I am working on a project examining how conceptualizations of teamwork differ in the US compared to Korea (I hope no one is really paying attention to this. The danger of scooping is always out there in our suspicious academic world. **shifty eyes**). The method I am using to test this question is by collecting Google Search Results for key terms about teamwork and to compare how people are talking about teamwork in the US versus Korea. I won’t go over our specific hypotheses here (you’ll just have to wait for the publication!), but I’ll talk about the process.
Normally we would do this project by hand. I would have a team of undergraduate research assistants typing in the search term then meticulously document each URL and article title. I’m not even really sure how we would go about capturing the main text. I suppose similar to the URL and title it would be a straight never-ending task of copy-paste. But with the ability to scrape web data, why not take advantage of those tools?
Continuing from my previous post, now that rvest is installed and ready to go, I wanted to take it for a spin.
First I searched in Google for the phrase “why teamwork is important”. Here is a screenshot of those results:
Now to start pulling the data from these articles. I opened the first link, that looked like this:
In R, I created a variable, teamwork, and assigned it the URL to this article. Then I opened teamwork to see what was inside…
Neato-bandito! It’s the full HTML file.
Then I followed the example from the Lego Movie scraping and created a variable called, paragraph, that scraped any data within “p” tags – basically the main body of text. When I opened paragraph, I found…
Awesome sauce! It pulled the text in the main body of the article. From here it looks like it would be fairly easy to pull the article title (not included here, which makes sense. It’s probably inside a header tag). It does look like scraping over the “p” tag pulls other text that won’t be exactly what I’m looking for, but that can be a problem I figure out another day.

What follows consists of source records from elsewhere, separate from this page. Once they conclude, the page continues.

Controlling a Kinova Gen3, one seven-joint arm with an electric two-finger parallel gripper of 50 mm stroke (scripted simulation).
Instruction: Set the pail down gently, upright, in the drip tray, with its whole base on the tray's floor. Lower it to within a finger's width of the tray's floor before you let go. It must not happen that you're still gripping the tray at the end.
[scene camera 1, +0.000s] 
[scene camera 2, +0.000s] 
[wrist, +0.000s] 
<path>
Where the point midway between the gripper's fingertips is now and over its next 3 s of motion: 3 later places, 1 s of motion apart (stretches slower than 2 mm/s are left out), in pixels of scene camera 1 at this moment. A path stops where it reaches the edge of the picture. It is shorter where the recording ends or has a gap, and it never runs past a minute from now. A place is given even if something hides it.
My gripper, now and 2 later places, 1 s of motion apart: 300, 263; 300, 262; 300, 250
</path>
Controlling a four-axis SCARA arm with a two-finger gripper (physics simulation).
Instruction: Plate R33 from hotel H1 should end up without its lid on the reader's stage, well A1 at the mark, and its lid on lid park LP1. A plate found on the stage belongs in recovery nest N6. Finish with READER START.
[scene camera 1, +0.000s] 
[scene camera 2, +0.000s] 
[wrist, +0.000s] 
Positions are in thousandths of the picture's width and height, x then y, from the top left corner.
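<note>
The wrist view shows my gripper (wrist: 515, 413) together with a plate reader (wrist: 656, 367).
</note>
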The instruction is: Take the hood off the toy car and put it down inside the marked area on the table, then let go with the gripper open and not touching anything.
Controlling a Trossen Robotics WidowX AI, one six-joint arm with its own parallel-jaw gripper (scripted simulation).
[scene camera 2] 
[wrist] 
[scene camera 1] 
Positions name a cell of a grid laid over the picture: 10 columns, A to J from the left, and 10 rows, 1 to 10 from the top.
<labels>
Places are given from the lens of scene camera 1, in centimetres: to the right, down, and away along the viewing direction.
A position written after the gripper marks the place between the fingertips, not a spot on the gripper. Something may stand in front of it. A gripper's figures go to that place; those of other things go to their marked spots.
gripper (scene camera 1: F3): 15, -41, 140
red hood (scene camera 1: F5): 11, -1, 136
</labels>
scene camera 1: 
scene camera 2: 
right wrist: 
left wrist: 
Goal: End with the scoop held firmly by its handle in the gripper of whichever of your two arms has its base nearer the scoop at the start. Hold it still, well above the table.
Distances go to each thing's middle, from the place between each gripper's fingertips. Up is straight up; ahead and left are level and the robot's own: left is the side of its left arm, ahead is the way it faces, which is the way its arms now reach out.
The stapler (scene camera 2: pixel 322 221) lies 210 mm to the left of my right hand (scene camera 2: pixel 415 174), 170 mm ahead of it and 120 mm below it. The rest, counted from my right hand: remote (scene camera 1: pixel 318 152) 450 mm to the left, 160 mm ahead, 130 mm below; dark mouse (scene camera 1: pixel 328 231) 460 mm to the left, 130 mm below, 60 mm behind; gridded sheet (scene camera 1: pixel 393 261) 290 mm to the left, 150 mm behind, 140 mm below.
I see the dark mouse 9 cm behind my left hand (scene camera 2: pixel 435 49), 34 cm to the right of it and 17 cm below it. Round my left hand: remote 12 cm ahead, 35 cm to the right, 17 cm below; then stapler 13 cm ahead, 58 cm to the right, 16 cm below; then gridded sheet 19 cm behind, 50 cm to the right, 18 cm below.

Looking ahead, I want to automate pulling the links from the Google Search Results page, then use a for loop to scrape the data from each of the articles. Another thing to figure out would be how to do this in Korean. But for now, this is a very promising start, a little window into what is possible. HOW EXCITING IS THAT!?
Oh another I want to do is go back to the documentation of rvest and read up on all the components of the code. The main thing I think is that I don’t really know what %>% means…
Oh also I forgot! I tested this script on a second web article just to get a sense of what it would be like to automate the process across multiple articles. Here are those results:
It also worked! Still a lot of extra fluff, but still pretty cool at how easy it is to accomplish Step 1 for this project. Woo hoo!